Justice Rajiv Sahai Endlaw directed the Jammu & Kashmir government to have the properties of the five migrants inspected by the deputy commissioner of Anantnag, Kashmir every six months.
The court also directed the central government ''to use its good offices to ensure compliance of the aforesaid directions by the government of the state of Jammu & Kashmir''.
A Hindustan Times report quoting Advocate B L Wali, one of the petitioners, said the high court's order will help lakhs of Pandits whose properties in the valley have been encroached upon.
Most of the Pandit families in Jammu and Kashmir were forced to flee from Kashmir valley after being repeatedly threatened and targeted by crowds of Kashmiri Muslims and Islamic radicals in an `ethnic cleansing' in January 1990.

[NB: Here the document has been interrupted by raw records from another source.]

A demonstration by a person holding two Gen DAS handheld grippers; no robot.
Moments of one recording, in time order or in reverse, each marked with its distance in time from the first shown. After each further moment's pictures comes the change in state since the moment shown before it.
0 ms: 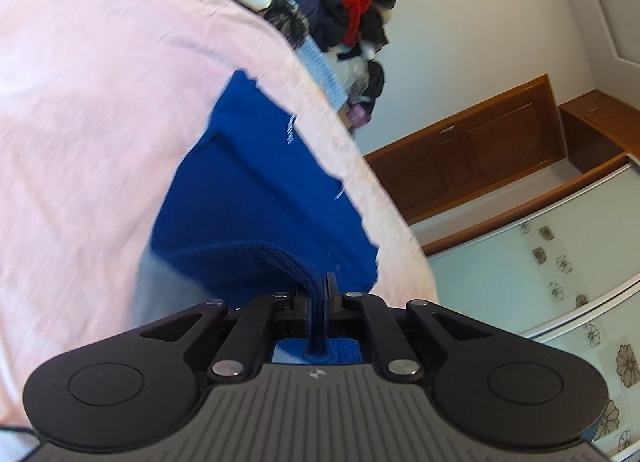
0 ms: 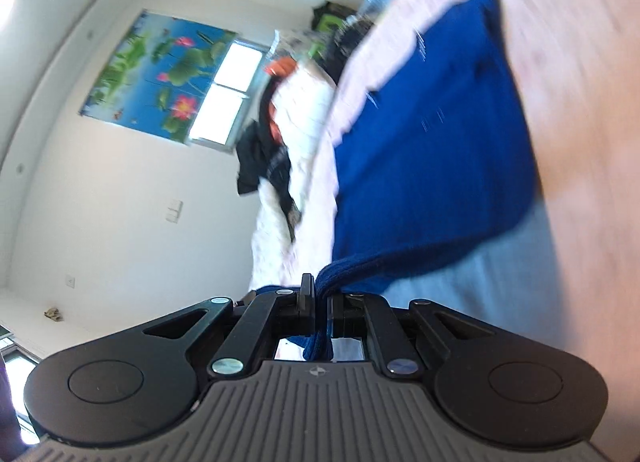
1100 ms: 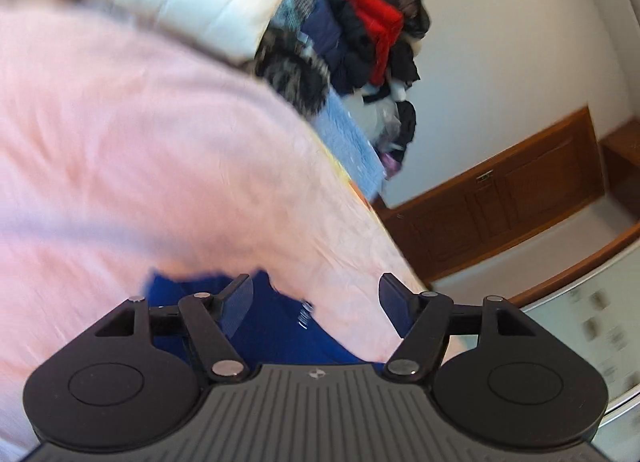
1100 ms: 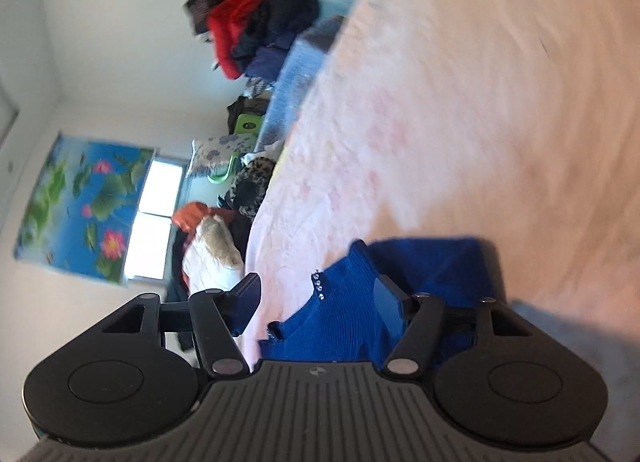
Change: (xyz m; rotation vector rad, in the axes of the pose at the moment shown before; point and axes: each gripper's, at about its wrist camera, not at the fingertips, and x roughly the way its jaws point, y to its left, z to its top) left arm 0.252 0.011 0.221 0.106 -0.114 0.164; right arm 0.149 -0.138 0.276 0.152 -0.236 -0.179
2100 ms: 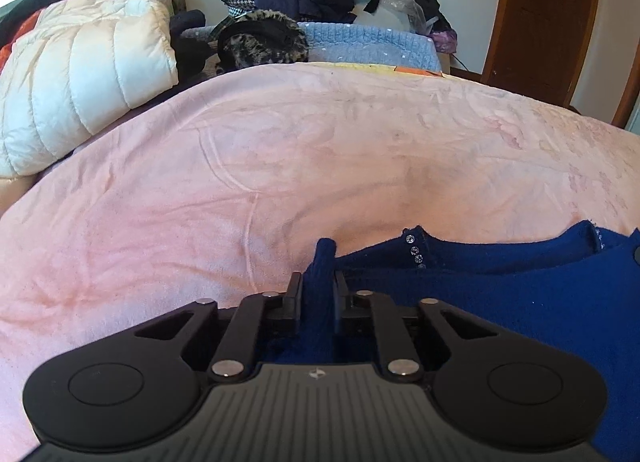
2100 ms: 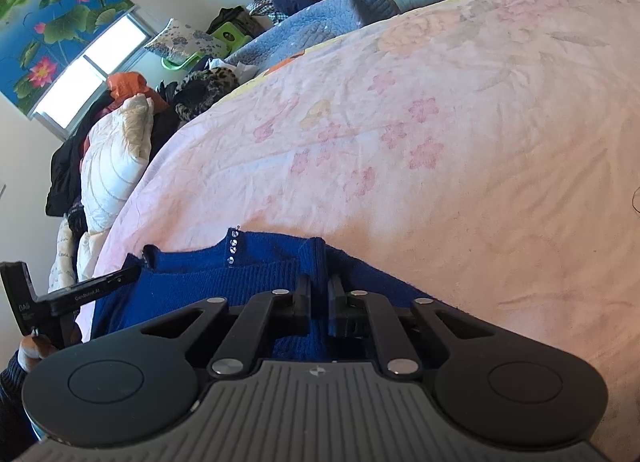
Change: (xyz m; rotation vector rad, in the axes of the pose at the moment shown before) left arm 0.098 -0.056 -0.060 0.684 0.115 0.436; right arm 0.052 0.037 -0.003 -0.469 0.131 -0.315
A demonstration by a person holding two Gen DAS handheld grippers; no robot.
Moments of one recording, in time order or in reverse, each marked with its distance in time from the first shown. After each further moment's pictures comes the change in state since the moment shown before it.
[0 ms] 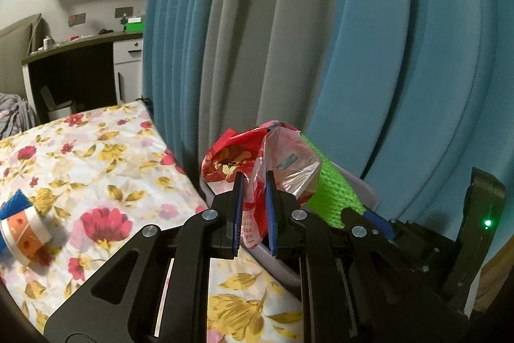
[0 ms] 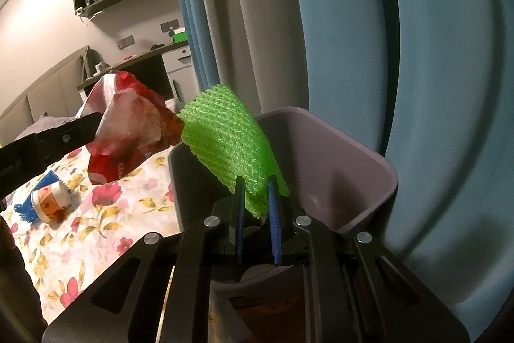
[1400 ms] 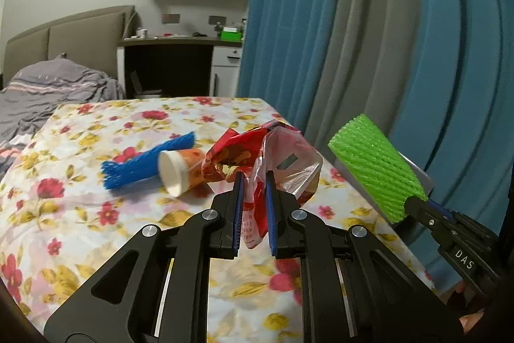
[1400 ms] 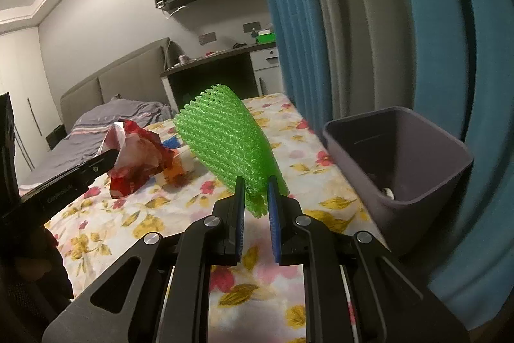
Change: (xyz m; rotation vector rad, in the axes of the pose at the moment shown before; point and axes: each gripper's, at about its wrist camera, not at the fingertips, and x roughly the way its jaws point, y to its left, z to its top) left arm -0.177 0.125 -0.077 -0.154 -0.096 0.301; right arm -0.087 0.127 -0.049 -0.104 -0.031 0.297
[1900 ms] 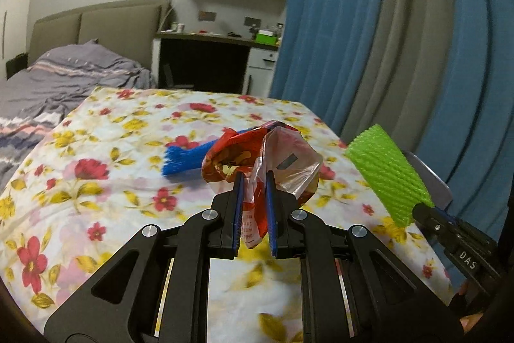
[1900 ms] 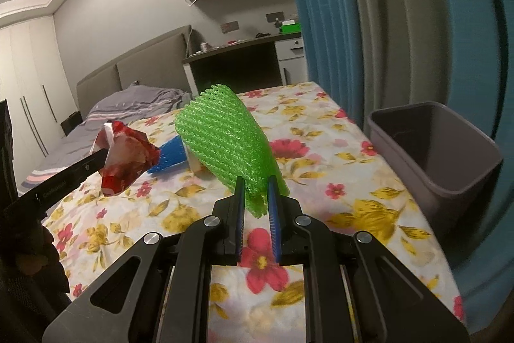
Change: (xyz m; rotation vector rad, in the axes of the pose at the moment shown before) left arm -0.034 0.068 -0.015 -0.092 -0.020 0.101; right arm 0.020 0.048 -0.013 -0.036 0.045 0.077
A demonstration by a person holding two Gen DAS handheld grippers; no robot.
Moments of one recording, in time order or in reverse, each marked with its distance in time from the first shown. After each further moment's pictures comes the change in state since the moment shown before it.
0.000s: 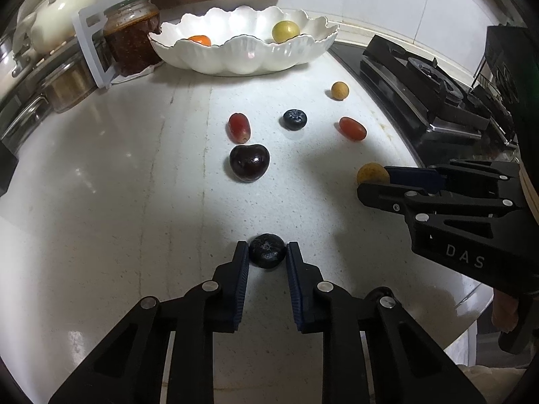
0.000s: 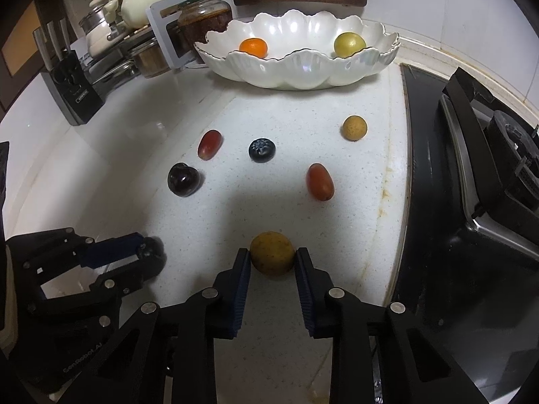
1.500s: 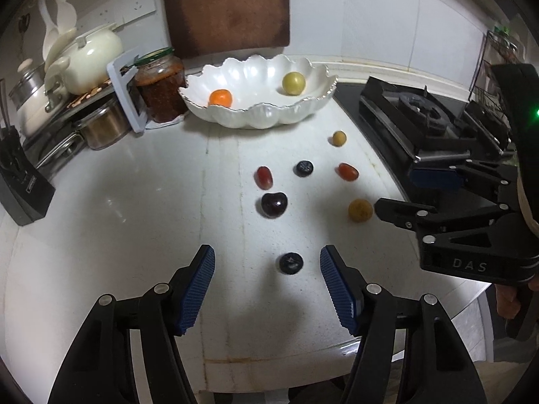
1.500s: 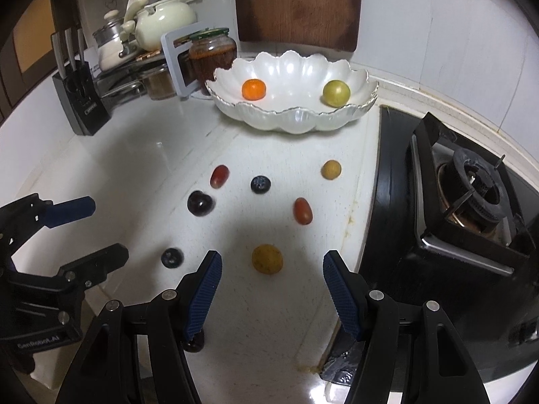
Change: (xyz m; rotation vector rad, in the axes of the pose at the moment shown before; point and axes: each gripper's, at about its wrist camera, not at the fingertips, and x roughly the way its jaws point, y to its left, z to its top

The estimate of Pandits having fled Kashmir on 19 January 1990, the day of the purging, ranges from approximately 100,000 to 350,000.
Out of the five petitioners, Wali and two others are currently living in Delhi, while one of the remaining two are living in Panipat and the other in Jammu - all of them senior citizens, says the report.
Wali is reported to have said that miscreants in the area have looted and set on fire all moveable properties lying in their residential houses in Verinag, making their return to the Valley all the more difficult.
The Jammu & Kashmir state administration showed ''callousness and helplessness to protect the premises / land, despite the existence of the state law to that effect,'' Wali pointed out.
He said their properties were being used for parking of vehicles and as a transport yard, although there is no construction as yet.
Cases pertaining to immovable property are generally filed with high courts of the respective state or union territory. However, Justice Endlaw made an exception ''…in view of the same very reasons for which the petitioners have been forced to leave their immovable properties in Kashmir and take refuge in Delhi…''
The judge also noted that their petition was pending in the high court for the last 11 years and the court had passed an interim order in 2005 directing the administration to protect their properties.